** PROBLEM DETAILS **
If an entry contains a picture, leave the picture out and reproduce everything else in the records below exactly.

+===+

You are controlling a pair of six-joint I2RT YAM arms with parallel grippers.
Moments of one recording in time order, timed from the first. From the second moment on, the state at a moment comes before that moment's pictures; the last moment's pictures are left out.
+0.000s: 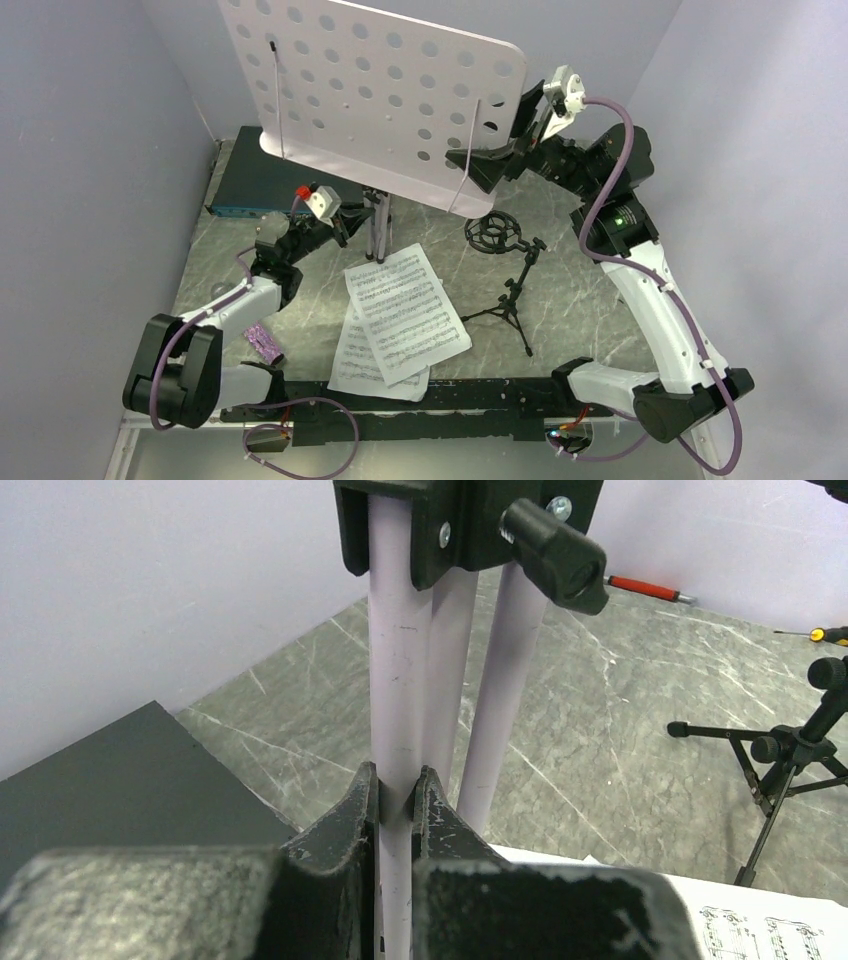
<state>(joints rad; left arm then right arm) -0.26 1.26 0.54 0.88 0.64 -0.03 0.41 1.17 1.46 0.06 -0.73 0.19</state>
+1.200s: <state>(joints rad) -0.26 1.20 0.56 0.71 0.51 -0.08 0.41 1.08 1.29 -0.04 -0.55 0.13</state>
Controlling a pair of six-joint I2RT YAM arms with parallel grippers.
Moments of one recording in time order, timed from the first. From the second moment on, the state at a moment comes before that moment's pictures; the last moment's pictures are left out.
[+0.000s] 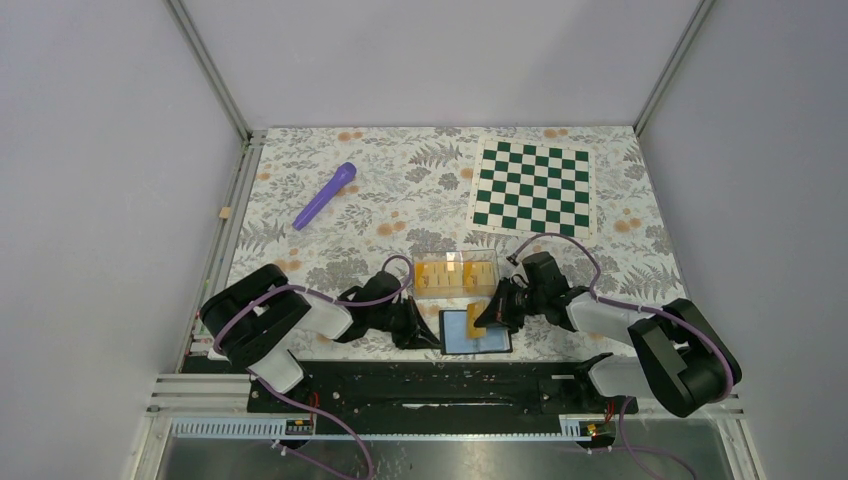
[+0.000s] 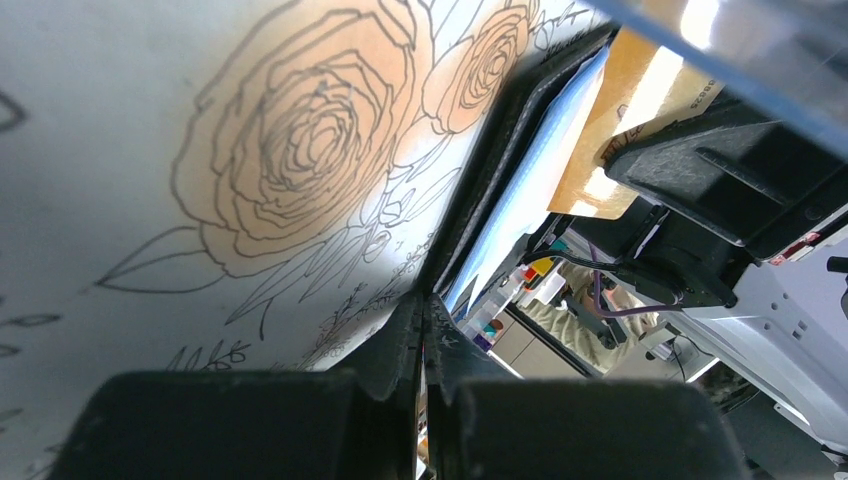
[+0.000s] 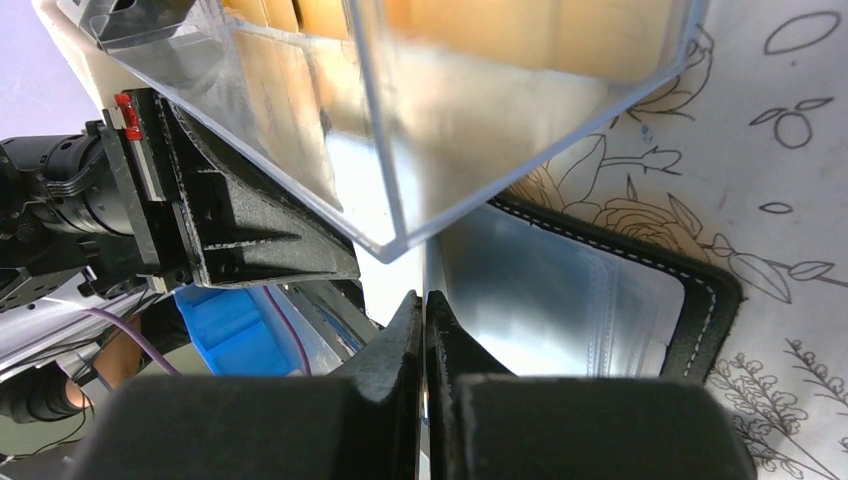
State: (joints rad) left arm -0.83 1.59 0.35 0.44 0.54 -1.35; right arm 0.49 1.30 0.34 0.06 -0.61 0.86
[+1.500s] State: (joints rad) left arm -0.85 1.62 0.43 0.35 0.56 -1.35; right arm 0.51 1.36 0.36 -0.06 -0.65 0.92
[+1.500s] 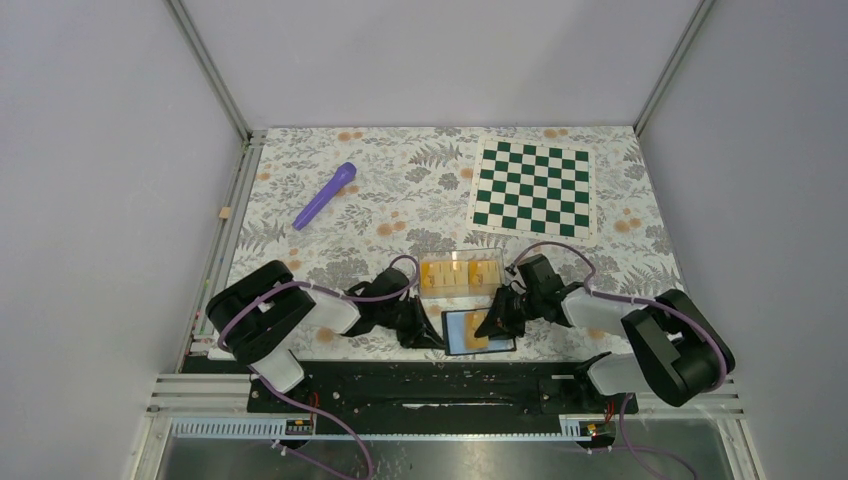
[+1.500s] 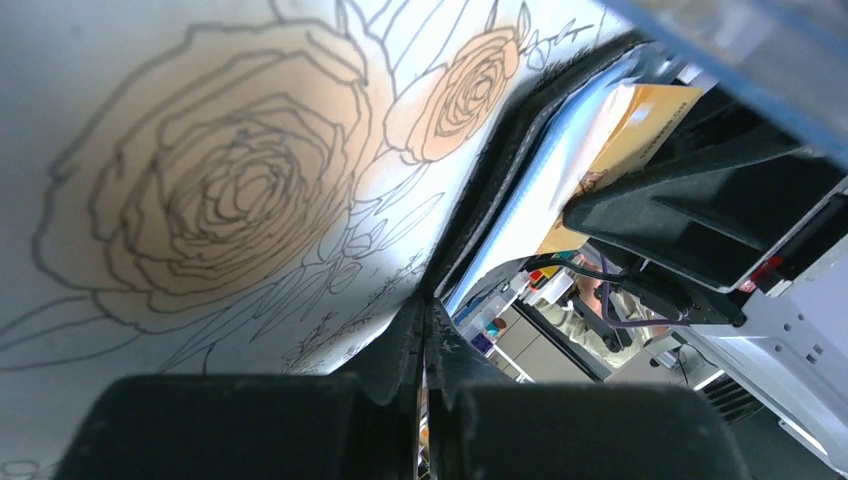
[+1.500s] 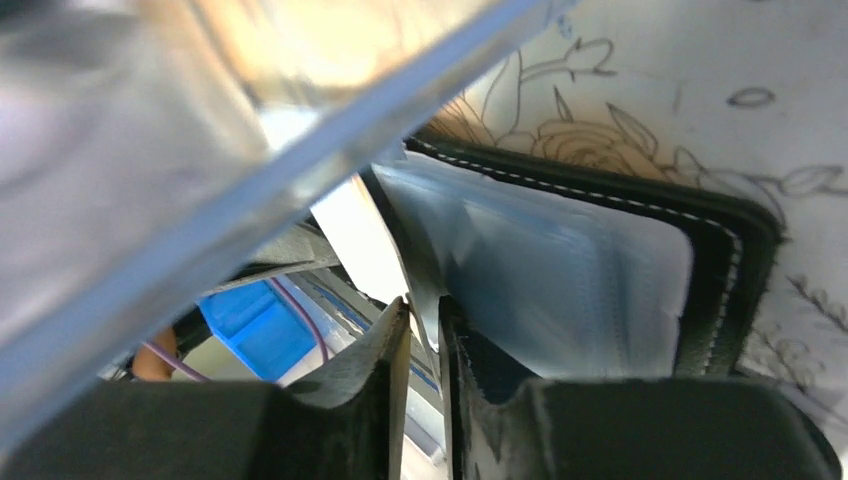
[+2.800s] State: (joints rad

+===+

** EXERCISE ANSWER **
You are controlling a pair of six-joint I2RT YAM arms with parallel grippers.
Moments of one recording in time order, timed from the first. From the second moment on, the state at a moment comes before that moment's pictures; the last moment's pictures are left out.
+0.000s: 
<state>(joints rad; left arm then right arm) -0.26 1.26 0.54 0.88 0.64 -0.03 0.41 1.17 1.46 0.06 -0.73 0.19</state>
+1.200s: <state>(joints rad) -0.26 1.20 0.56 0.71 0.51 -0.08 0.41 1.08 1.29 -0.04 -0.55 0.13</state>
Controlling a pair of six-joint I2RT YAM arms with parallel grippers.
Moments of one recording in time order, timed from the first. From the second moment on, the state at a moment comes before that moment's pictures; the last moment's pictures are left out.
[+0.000s] 
[+0.000s] 
[+0.000s] 
State: (joints rad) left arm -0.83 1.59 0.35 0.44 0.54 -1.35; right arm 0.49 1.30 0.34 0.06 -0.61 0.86
[+1.500s] State: (joints rad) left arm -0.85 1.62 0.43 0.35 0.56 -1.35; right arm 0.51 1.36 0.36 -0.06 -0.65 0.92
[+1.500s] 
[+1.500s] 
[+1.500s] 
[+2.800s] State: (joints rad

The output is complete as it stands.